Die DAK gilt als wichtiger Baustein für die Automatisierung des europäischen Schienengüterverkehrs. | © Unsplash/Gift Habeshaw
Das deutsche Bundesministerium für Verkehr (BMV) startet mit dem Förderprogramm PioDAK die nächste Phase bei der Einführung der Digitalen Automatischen Kupplung (DAK) im Schienengüterverkehr. Die entsprechende Förderrichtlinie wurde im Bundesanzeiger veröffentlicht. Für die Aus- und Umrüstung von Pionierzügen sowie begleitende Forschungsprojekte und Studien stehen knapp 36 Millionen Euro zur Verfügung.
Interessierte Unternehmen und weitere Akteure können ihre Projektskizzen vom 14. bis 25. September beim Bundesamt für Logistik und Mobilität (BALM) einreichen. Das BALM übernimmt als Projektträger die Abwicklung des Programms. Bereits am 10. September werden die Förderbedingungen im Rahmen einer Online-Veranstaltung erläutert.

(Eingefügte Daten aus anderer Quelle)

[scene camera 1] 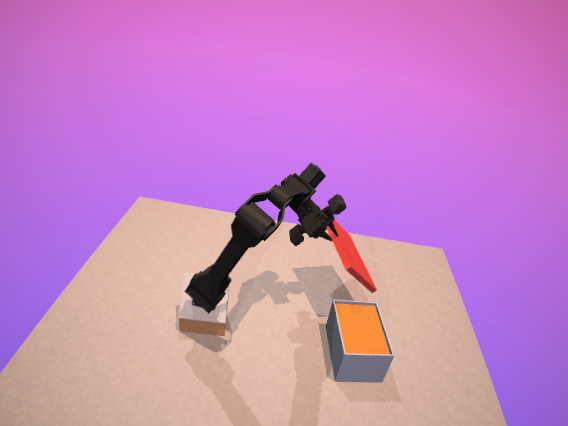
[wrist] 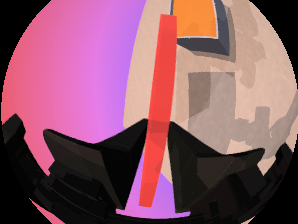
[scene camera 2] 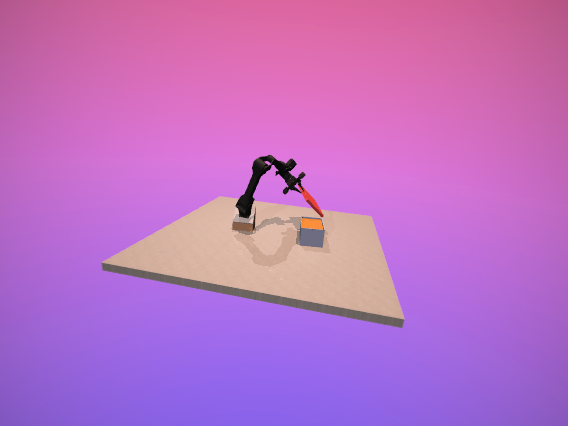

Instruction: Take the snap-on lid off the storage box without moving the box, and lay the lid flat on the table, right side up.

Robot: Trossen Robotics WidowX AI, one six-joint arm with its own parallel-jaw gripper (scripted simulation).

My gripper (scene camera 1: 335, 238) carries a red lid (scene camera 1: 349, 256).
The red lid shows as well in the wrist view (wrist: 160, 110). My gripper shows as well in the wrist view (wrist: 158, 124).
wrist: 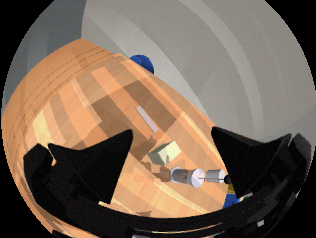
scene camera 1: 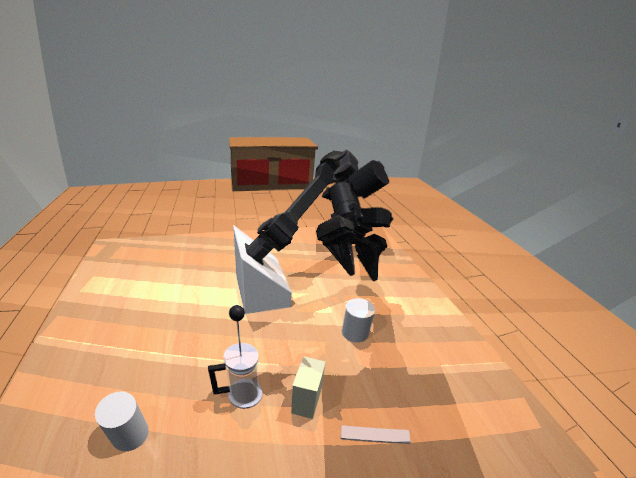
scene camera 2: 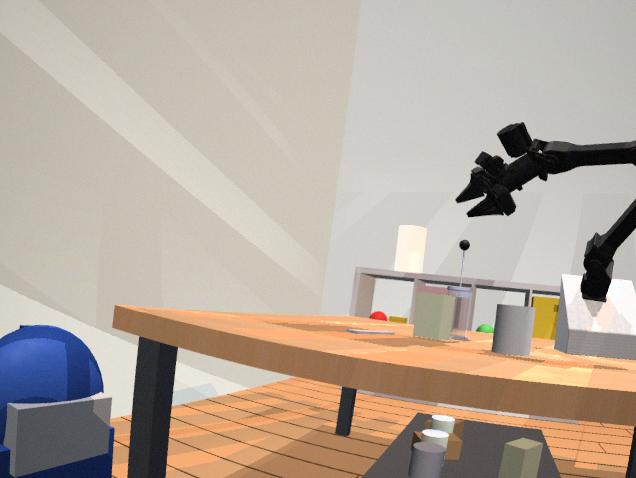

DAK soll sich im Realbetrieb beweisen
Der entscheidende Schritt gegenüber bisherigen Projekten ist der Einsatz unter regulären Betriebsbedingungen. Nach dem abgeschlossenen Forschungsprojekt DAK-Demonstrator sollen Unternehmen nun eigene Erfahrungen mit der Technologie sammeln können.
Die DAK gilt als wichtiger Baustein für die Automatisierung des europäischen Schienengüterverkehrs. Anders als bei der heute üblichen Schraubenkupplung sollen Güterwagen automatisch miteinander verbunden werden. Gleichzeitig schafft die Technologie Voraussetzungen für digitale Funktionen im Zugverband.
Bundesverkehrsminister Steffen Bilger sieht darin erhebliches Potenzial, knüpft eine breitere Einführung aber an klare Bedingungen: „Voraussetzung dafür ist allerdings, dass das Produkt die Nutzer mit seinen Funktionen, seiner Lebensdauer und seinem Preis überzeugt und damit eine europaweite Umrüstung wirtschaftlich sinnvoll ist.“
Damit rückt neben der technischen Funktionsfähigkeit zunehmend die Wirtschaftlichkeit in den Mittelpunkt. Schließlich würde eine flächendeckende Einführung eine Umrüstung großer Teile des europäischen Güterwagenbestands und eine entsprechend koordinierte Umsetzung über Länder- und Unternehmensgrenzen hinweg voraussetzen.
Drei Förderschwerpunkte vorgesehen
Das Programm umfasst drei Bereiche. Gefördert werden die Aus- beziehungsweise Umrüstung von Pionierzügen und deren Erprobung im Betrieb, weitere Forschungs- und Entwicklungsarbeiten sowie Studien. Letztere können sich unter anderem mit Nutzen und Risiken, Ressourcenfragen, strategischem Handlungsbedarf und möglichen Instrumenten für die Umsetzung beschäftigen.
Die Ergebnisse sollen eine belastbarere Grundlage dafür liefern, ob und unter welchen Bedingungen die DAK europaweit eingeführt werden kann. Gerade die Erfahrungen aus dem laufenden Güterverkehr dürften dabei entscheidend sein: Nach mehreren Jahren der Entwicklung muss die Technologie nun zeigen, ob sie neben technischen Vorteilen auch im betrieblichen und wirtschaftlichen Alltag überzeugt.
BALM startet zweistufiges Verfahren
Für die Aus- und Umrüstung der Pionierzüge ist ein zweistufiges Antragsverfahren vorgesehen. „Als Projektträger des Förderprogramms PioDAK werden wir das zweistufige Antragsverfahren zur Aus- und Umrüstung von Pionierzügen mit der DAK zügig umsetzen“, sagt BALM-Präsident Christian Hoffmann.
Für Förderinteressierte findet am 10. September um 10 Uhr eine kostenlose Online-Informationsveranstaltung des BALM statt. Die Frist für Projektskizzen läuft anschließend vom 14. bis 25. September.
Mit PioDAK verschiebt sich der Schwerpunkt damit von Demonstration und Entwicklung hin zur betrieblichen Bewährungsprobe. Für eine mögliche europaweite Einführung ist das eine entscheidende Phase: Erst der Einsatz in Pionierzügen wird zeigen, ob die DAK ihre versprochenen Effizienz- und Automatisierungsvorteile auch unter den unterschiedlichen Bedingungen des täglichen Schienengüterverkehrs einlösen kann.